2

I am new to programming and python and would like to write the following piece of code as a function using the 'def' 'return' construction:

df.loc[df['DATE_INT'].shift(-1) - df['DATE_INT'] == 1, 'CONSECUTIVE_DAY'] = True
df.loc[(df['DATE_INT'].shift(-1) - df['DATE_INT'] == 1) | (df['DATE_INT'].shift(1) - df['DATE_INT'] == -1), 'CONSECUTIVE_DAY'] = True

My attempt returns invalid syntax:

def ConsecutiveID(df, column ='DATE_INT'):
    return  df.loc[df['DATE_INT'].shift(-1) - df['DATE_INT'] == 1, 'CONSECUTIVE_DAY'] = True
            df.loc[(df['DATE_INT'].shift(-1) - df['DATE_INT'] == 1) | (df['DATE_INT'].shift(1) - df['DATE_INT'] == -1), 'CONSECUTIVE_DAY'] = True

My goal is to ultimately use my ConsecutiveID function as follows:

    df.groupby(['COUNTY_GEOID_YEAR','TEMPBIN']).apply(ConsecutiveID)

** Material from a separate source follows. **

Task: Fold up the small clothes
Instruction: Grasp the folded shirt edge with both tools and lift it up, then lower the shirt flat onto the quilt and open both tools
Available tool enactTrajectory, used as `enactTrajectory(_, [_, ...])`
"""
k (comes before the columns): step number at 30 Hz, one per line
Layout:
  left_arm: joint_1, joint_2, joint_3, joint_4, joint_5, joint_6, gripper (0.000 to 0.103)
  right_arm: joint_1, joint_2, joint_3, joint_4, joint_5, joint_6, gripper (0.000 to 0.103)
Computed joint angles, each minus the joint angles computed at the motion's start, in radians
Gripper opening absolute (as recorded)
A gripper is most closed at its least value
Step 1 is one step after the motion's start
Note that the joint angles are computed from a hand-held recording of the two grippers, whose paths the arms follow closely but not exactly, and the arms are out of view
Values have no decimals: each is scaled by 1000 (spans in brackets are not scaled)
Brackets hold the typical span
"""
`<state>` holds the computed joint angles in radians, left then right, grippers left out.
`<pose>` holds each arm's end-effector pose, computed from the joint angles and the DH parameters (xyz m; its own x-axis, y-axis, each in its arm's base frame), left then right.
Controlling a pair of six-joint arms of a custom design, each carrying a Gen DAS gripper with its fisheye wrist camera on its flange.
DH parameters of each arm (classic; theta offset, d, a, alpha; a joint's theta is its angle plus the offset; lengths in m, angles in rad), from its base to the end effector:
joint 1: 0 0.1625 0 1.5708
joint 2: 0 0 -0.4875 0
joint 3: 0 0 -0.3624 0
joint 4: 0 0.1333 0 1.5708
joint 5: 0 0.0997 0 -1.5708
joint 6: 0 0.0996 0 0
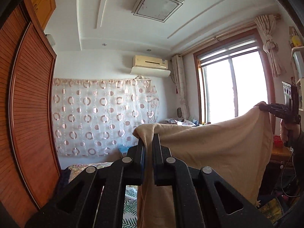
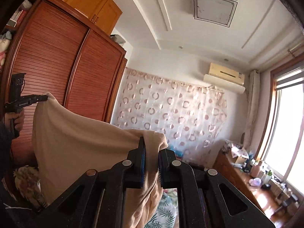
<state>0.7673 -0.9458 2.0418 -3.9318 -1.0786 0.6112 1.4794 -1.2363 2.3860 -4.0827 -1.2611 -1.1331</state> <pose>-0.2812 -0.5218 0.3042 -0.6423 0.3832 -0.6637 0.7147 -0.0133 -0.6993 0.1245 -0.4348 0.3701 -0.4307 -0.2758 0.8593 -0.8757 -0.1028 -0.4718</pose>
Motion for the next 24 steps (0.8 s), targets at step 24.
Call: enactTrajectory(24, [380, 479, -711, 500, 71, -69, 7, 50, 573, -813, 482, -479, 51, 11])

I am applying the split-apply-combine construction. Where groupby is splitting my data and I use the function I would like to construct in apply.

My main question is how to write what I've called the ConsecutiveID as a function. Thank you for any help.

Justin
  • 327
  • 1
  • 3
  • 11
  • 1
    don't use `return`, `df` will still be updated in the function. Note, most pandas function require `inplace=true` to actually update the df. – Julien Aug 04 '16 at 19:28
  • 1
    After the two statements just return the `df`. – shivsn Aug 04 '16 at 19:29
  • @JulienBernu - Great thank you, that solved the syntax error.. Having other problems applying the function. Thank you for the help though! – Justin Aug 04 '16 at 19:35
  • 1
    Try just calling `ConstructiveID` on `df`. Btw, convention is to start functions with lower case, capital being for classes... – Julien Aug 04 '16 at 19:39
  • @JulienBernu -- Thank you - its worked and its done exactly what I've wanted it to do! Appreciate it a lot! – Justin Aug 04 '16 at 19:45

1 Answers1

1
def ConsecutiveID(df):
    df = df.copy()
    cond1 = df['DATE_INT'].shift(-1) - df['DATE_INT'] == 1
    cond2 = df['DATE_INT'].shift(1) - df['DATE_INT'] == -1

    df.loc[cond1 | cond2, 'CONSECUTIVE_DAY'] = True

    return df
piRSquared
  • 285,575
  • 57
  • 475
  • 624